Ashitaka is the hero, and his role is to balance the two sides. When Eboshi and San get into a fight to the death, he literally steps between them, breaks it up, and tells them the real villain they're fighting is hatred.

If you're nice, you might call us devil's advocates; a little meaner, "enlightened centrists"; and meaner still, the bottom of the barrel of any Reddit comment section. But despite being the messengers who get shot, I think we provide a useful service: getting people to actually understand what the other side believes, and what tradeoffs are being made.

So I asked Scott what he'd been thinking about lately. He has friends at the AI companies (which more or less grew out of his comment sections), friends in the AI safety organizations (also out of his comment sections), and a vaguely influential role as an important blogger. So he was thinking about how to keep these groups talking, not hating each other, and working out solutions. Real Ashitaka work, in my opinion.


Nearby, some guys were talking about the advantages and disadvantages of different ranked-choice voting systems - really technical details about subtle differences ("with this system, if you don't rank this person, then there can be an adverse consequence where-whatever").

I asked Scott if he ever got sick of the super technical, nerdy talk that rationalists naturally fall into. He thought for a second, looked me dead in the eye, and said, "I guess that's like asking a fish if they're sick of water."

He said he had to get back to his twins, who were waking up from their nap soon. I thanked him gratefully, and he headed out.

We'd talked for about 20 minutes. I'd been stuttering and nervous the whole time, and he seemed like he didn't really know what to say to assuage my fanboying.

I left the conference soon after, walking through Berkeley and writing down everything I'd been through that day.

Coda

There's an episode of Star Trek: TNG where the Klingon Jesus - Kahless - has his second coming. There's a lot of uncertainty about why and how it's happened, and you eventually find out the Klingon Vatican made a clone of Kahless to drum up more religious support. This is kind of awkward for everyone. The episode ends with Kahless making the point that their religion isn't defined by its Second Coming; it's defined by the practice.

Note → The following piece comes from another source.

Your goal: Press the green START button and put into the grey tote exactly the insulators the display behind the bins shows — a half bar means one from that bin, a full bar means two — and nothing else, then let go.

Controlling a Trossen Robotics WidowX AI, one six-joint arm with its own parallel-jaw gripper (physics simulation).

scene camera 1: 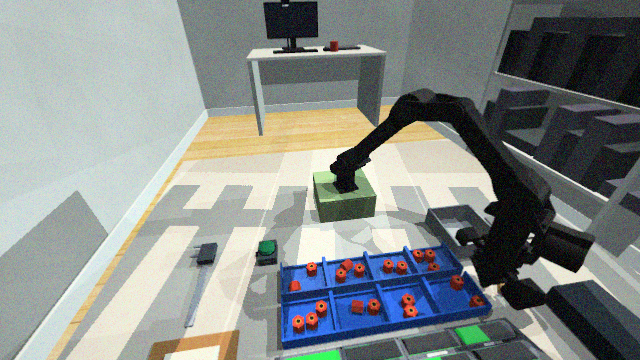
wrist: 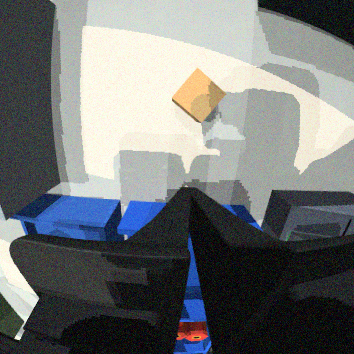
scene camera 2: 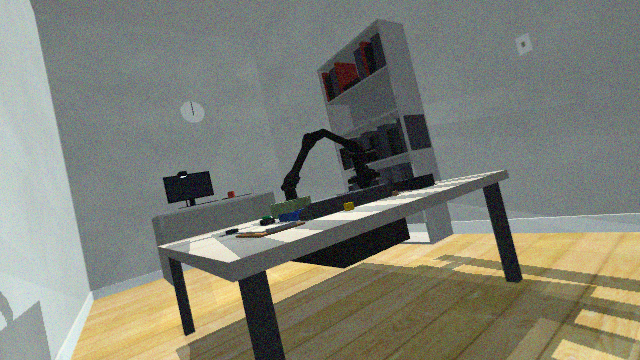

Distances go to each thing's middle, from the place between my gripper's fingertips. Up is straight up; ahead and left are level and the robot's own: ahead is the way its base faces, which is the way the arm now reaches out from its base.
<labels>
I see the display strip (scene camera 2: 322,208) 70 mm ahead of my hand, 250 mm to the right of it and 10 mm above it.
</labels>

Going to church, praying, doing the work, this is the point of religion. People talk up and hype the Second Coming, but practicing faith, forgiveness, and loving your neighbor: that's the real point. It doesn't matter that you died before Jesus returned, because the spirit is what really matters.

This is what I realized about rationalism. Meeting and debating Gwern, watching Aella try to solve the problem of lonely nerds, seeing Scott's pride in his movement - these were all awesome, and I'm probably going to end up in Berkeley again next year.

But rationalism isn't a person, or a people - it's a spirit. The practice is something like: seek the truth, be bolder about what you want than you've ever been, and build bridges where others seek to burn them.